What you need to do =
Beneath this instruction is a listing. Transcribe from it only the stretch from the line with "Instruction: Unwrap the" through the line with "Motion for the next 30", both end lines included, exactly as written.

Data for review =
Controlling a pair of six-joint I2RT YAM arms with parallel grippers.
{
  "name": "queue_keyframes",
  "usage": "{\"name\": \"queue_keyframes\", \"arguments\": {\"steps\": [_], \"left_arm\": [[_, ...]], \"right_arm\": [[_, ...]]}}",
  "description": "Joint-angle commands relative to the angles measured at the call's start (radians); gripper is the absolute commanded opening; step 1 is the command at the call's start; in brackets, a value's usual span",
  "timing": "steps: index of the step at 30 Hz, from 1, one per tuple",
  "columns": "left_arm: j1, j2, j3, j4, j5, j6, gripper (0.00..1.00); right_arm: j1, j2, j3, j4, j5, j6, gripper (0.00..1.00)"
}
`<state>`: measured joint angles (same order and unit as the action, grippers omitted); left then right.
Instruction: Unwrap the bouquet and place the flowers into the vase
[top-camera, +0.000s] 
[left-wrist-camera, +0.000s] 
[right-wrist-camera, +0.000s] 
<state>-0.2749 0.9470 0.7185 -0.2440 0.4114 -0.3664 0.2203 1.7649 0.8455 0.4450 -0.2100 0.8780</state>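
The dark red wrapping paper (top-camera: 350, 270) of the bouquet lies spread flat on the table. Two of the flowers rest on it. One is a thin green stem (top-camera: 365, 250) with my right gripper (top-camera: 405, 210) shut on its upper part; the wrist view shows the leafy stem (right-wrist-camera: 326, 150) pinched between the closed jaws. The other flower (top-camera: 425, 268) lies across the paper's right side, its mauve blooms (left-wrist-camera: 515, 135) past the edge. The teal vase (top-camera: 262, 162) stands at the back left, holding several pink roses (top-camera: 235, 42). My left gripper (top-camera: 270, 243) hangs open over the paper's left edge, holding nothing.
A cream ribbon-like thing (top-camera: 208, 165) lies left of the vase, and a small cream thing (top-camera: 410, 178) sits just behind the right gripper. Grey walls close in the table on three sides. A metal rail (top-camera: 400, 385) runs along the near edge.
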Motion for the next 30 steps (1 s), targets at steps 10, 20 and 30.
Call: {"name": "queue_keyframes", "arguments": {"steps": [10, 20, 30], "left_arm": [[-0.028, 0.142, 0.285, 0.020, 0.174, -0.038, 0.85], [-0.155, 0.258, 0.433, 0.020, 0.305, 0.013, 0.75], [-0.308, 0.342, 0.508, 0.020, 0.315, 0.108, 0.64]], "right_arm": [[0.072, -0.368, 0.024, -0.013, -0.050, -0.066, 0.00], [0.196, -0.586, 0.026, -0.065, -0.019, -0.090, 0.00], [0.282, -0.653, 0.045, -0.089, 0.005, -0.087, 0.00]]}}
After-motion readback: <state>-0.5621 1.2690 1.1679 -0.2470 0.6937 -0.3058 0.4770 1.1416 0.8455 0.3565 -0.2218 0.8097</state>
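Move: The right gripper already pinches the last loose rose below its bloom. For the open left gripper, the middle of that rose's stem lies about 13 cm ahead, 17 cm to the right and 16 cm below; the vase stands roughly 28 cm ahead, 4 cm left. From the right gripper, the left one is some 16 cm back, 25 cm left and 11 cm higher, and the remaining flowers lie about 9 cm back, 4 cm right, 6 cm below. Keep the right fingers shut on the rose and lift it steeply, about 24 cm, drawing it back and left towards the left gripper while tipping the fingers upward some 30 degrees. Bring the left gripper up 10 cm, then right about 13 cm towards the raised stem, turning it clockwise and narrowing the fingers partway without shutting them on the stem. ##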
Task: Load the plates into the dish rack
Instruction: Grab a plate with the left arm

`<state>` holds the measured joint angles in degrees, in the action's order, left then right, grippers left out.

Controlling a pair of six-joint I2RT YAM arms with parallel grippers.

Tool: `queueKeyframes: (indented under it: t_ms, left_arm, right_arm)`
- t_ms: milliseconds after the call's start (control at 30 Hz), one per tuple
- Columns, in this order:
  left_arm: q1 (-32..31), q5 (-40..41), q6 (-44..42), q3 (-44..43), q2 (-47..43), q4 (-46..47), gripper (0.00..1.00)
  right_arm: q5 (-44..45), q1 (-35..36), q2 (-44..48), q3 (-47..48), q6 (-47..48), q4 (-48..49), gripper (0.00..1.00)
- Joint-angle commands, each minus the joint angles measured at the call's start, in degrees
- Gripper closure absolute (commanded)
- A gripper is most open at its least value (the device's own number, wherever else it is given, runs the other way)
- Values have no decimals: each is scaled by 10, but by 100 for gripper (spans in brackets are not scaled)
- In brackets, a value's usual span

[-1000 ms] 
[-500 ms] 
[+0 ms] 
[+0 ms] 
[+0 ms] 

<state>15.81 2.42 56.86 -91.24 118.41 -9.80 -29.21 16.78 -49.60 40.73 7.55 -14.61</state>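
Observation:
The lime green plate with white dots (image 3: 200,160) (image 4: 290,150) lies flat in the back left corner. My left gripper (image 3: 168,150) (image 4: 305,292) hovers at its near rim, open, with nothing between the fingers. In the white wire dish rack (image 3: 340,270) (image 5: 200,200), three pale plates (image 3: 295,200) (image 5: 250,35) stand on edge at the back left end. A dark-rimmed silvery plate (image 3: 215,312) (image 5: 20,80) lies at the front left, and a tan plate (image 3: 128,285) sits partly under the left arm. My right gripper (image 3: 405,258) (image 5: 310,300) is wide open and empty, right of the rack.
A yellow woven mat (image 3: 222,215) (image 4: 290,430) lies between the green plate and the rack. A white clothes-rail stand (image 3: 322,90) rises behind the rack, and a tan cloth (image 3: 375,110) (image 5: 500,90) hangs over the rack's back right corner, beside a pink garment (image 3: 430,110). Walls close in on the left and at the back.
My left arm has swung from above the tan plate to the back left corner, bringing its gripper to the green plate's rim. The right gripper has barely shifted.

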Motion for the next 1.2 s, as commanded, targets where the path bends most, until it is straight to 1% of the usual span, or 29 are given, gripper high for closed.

Answer section =
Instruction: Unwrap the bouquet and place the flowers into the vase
[top-camera, +0.000s] 
[left-wrist-camera, +0.000s] 
[right-wrist-camera, +0.000s] 
<state>-0.2749 0.9470 0.7185 -0.2440 0.4114 -0.3664 0.2203 1.7649 0.8455 0.4450 -0.2100 0.8780</state>
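The dark red wrapping paper (top-camera: 350, 270) of the bouquet lies spread flat on the table. Two of the flowers rest on it. One is a thin green stem (top-camera: 365, 250) with my right gripper (top-camera: 405, 210) shut on its upper part; the wrist view shows the leafy stem (right-wrist-camera: 326, 150) pinched between the closed jaws. The other flower (top-camera: 425, 268) lies across the paper's right side, its mauve blooms (left-wrist-camera: 515, 135) past the edge. The teal vase (top-camera: 262, 162) stands at the back left, holding several pink roses (top-camera: 235, 42). My left gripper (top-camera: 270, 243) hangs open over the paper's left edge, holding nothing.
A cream ribbon-like thing (top-camera: 208, 165) lies left of the vase, and a small cream thing (top-camera: 410, 178) sits just behind the right gripper. Grey walls close in the table on three sides. A metal rail (top-camera: 400, 385) runs along the near edge.
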Motion for the next 30 steps (1 s), targets at steps 10, 20 and 30.

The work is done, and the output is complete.